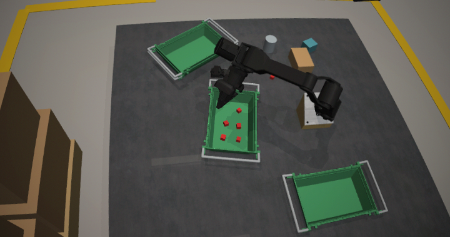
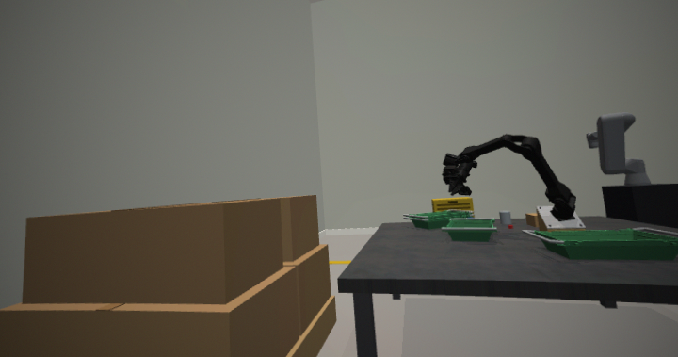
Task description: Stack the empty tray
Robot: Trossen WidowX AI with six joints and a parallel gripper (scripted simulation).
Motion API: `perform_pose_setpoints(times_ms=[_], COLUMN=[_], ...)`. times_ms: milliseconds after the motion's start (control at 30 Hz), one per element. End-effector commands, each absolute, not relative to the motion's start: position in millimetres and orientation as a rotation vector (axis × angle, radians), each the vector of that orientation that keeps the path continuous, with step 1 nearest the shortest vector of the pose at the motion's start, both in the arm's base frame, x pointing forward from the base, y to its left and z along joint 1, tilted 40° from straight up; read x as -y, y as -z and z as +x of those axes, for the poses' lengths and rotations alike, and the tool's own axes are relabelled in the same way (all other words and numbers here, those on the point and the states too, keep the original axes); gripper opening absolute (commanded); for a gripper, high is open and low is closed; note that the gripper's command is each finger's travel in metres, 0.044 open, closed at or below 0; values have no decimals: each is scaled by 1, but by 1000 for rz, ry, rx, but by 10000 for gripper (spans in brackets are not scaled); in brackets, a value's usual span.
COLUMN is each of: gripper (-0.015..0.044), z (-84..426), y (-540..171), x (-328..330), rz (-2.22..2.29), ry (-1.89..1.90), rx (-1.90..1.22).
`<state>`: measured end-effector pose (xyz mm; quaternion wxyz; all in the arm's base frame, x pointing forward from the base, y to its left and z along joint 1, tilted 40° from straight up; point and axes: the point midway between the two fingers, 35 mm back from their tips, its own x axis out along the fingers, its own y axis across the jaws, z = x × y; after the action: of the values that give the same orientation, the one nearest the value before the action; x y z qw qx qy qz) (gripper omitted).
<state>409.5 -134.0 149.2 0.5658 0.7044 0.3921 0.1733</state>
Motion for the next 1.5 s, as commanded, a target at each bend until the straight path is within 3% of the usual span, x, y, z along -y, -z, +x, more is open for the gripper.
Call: perform_pose_setpoints(times_ms=[0, 733, 1467], gripper=[88, 88, 88], z=[410, 429, 415], y=[-149, -155, -165], x=[133, 22, -39], rz=[1639, -497, -1702], ry=[-411, -1155, -1660], rx=[-920, -471, 327])
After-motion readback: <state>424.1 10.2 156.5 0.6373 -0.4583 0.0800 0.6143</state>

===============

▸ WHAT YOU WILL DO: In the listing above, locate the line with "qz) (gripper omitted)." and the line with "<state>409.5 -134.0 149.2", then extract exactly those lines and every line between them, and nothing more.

▸ OUTPUT FOR THIS TASK:
`<state>`: measured end-effector pose (xyz mm; quaternion wxyz; all in the arm's base frame, x pointing forward from the base, y to its left and z along joint 1, tilted 40° from straight up; point and axes: the point midway between the two fingers, 35 mm back from their tips, its own x axis out along the fingers, its own y axis across the jaws, z = x × y; after the action: of the values that give the same orientation, the one nearest the value before the action; x y z qw qx qy qz) (gripper omitted).
<state>409.5 -134.0 149.2 0.5658 0.7044 0.3921 0.1733</state>

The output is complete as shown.